Start of Block
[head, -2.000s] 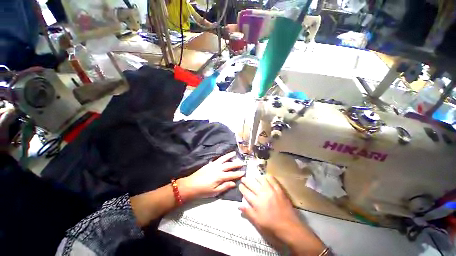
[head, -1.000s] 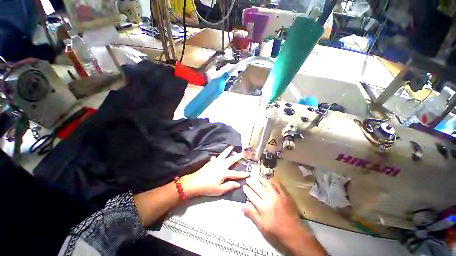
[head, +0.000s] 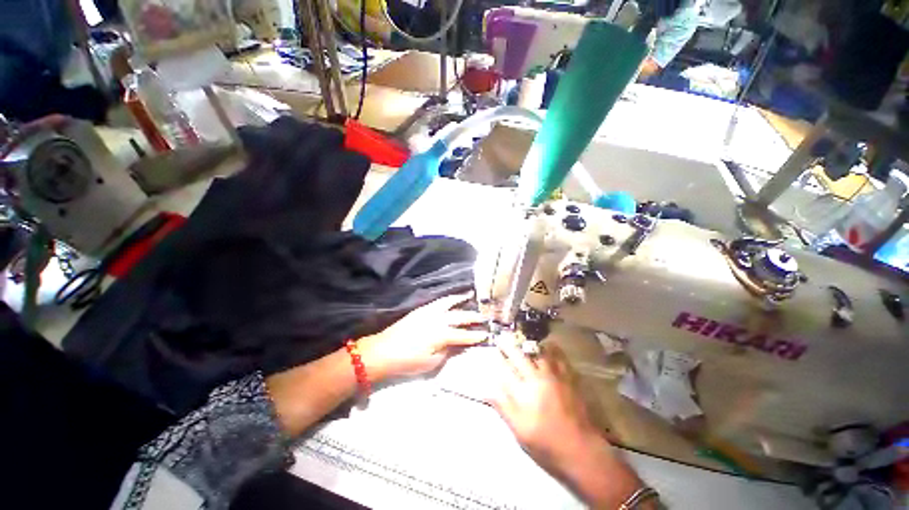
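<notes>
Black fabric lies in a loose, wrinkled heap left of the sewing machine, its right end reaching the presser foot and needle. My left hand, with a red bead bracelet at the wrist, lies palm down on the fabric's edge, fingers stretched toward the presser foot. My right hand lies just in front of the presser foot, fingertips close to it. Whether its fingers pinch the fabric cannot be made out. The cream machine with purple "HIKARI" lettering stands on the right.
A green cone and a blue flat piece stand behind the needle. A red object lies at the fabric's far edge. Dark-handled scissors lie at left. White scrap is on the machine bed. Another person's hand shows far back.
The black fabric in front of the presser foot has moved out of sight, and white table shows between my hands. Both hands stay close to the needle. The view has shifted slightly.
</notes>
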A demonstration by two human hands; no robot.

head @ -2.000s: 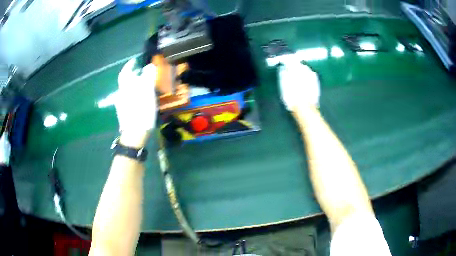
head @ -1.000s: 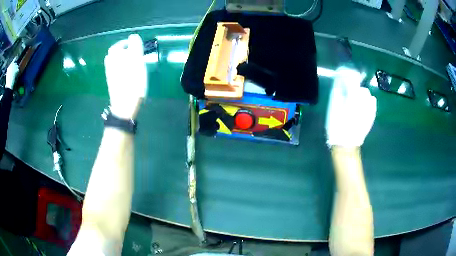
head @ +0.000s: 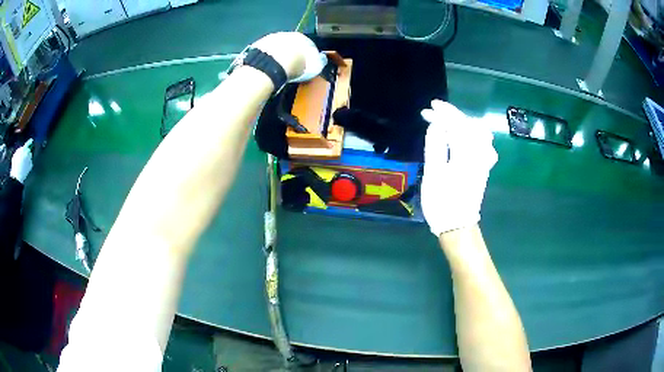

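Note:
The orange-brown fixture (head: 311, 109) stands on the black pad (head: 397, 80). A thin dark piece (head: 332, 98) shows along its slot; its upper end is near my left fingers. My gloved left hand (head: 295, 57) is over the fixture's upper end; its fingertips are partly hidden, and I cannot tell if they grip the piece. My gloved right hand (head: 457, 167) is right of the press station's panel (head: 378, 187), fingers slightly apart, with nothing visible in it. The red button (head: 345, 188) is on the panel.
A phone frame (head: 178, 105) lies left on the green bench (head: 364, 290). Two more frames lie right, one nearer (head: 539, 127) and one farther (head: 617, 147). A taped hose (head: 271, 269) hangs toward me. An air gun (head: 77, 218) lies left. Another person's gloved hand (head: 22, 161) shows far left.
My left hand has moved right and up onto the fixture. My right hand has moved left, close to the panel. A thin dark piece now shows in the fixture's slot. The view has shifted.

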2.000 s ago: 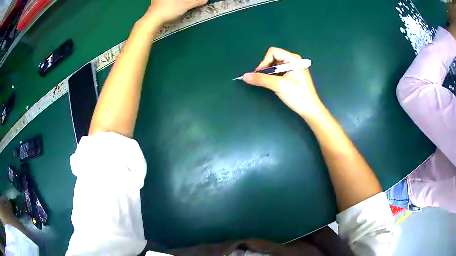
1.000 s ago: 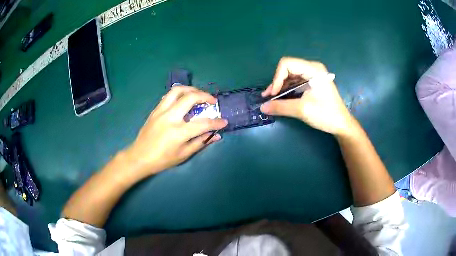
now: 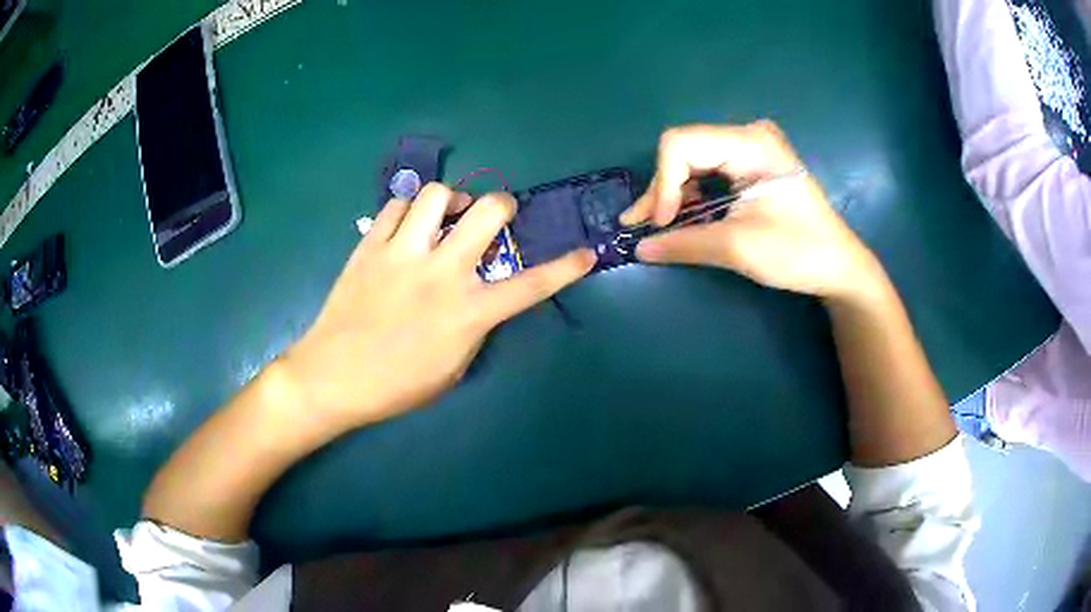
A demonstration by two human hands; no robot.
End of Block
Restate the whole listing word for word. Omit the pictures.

**Response to the exercise:**
[head, -2.000s] 
[head, -1.000s] 
[head, +0.000s] 
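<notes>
Black fabric lies in a loose, wrinkled heap left of the sewing machine, its right end reaching the presser foot and needle. My left hand, with a red bead bracelet at the wrist, lies palm down on the fabric's edge, fingers stretched toward the presser foot. My right hand lies just in front of the presser foot, fingertips close to it. Whether its fingers pinch the fabric cannot be made out. The cream machine with purple "HIKARI" lettering stands on the right.
A green cone and a blue flat piece stand behind the needle. A red object lies at the fabric's far edge. Dark-handled scissors lie at left. White scrap is on the machine bed. Another person's hand shows far back.
The black fabric in front of the presser foot has moved out of sight, and white table shows between my hands. Both hands stay close to the needle. The view has shifted slightly.
</notes>
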A demonstration by two human hands; no robot.

head @ -2.000s: 
head @ -1.000s: 
head @ +0.000s: 

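Note:
The orange-brown fixture (head: 311, 109) stands on the black pad (head: 397, 80). A thin dark piece (head: 332, 98) shows along its slot; its upper end is near my left fingers. My gloved left hand (head: 295, 57) is over the fixture's upper end; its fingertips are partly hidden, and I cannot tell if they grip the piece. My gloved right hand (head: 457, 167) is right of the press station's panel (head: 378, 187), fingers slightly apart, with nothing visible in it. The red button (head: 345, 188) is on the panel.
A phone frame (head: 178, 105) lies left on the green bench (head: 364, 290). Two more frames lie right, one nearer (head: 539, 127) and one farther (head: 617, 147). A taped hose (head: 271, 269) hangs toward me. An air gun (head: 77, 218) lies left. Another person's gloved hand (head: 22, 161) shows far left.
My left hand has moved right and up onto the fixture. My right hand has moved left, close to the panel. A thin dark piece now shows in the fixture's slot. The view has shifted.
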
2.000 s ago: 
1.000 s ago: 
now: 
A demonstration by two human hands; no robot.

There is nothing else to add to the answer.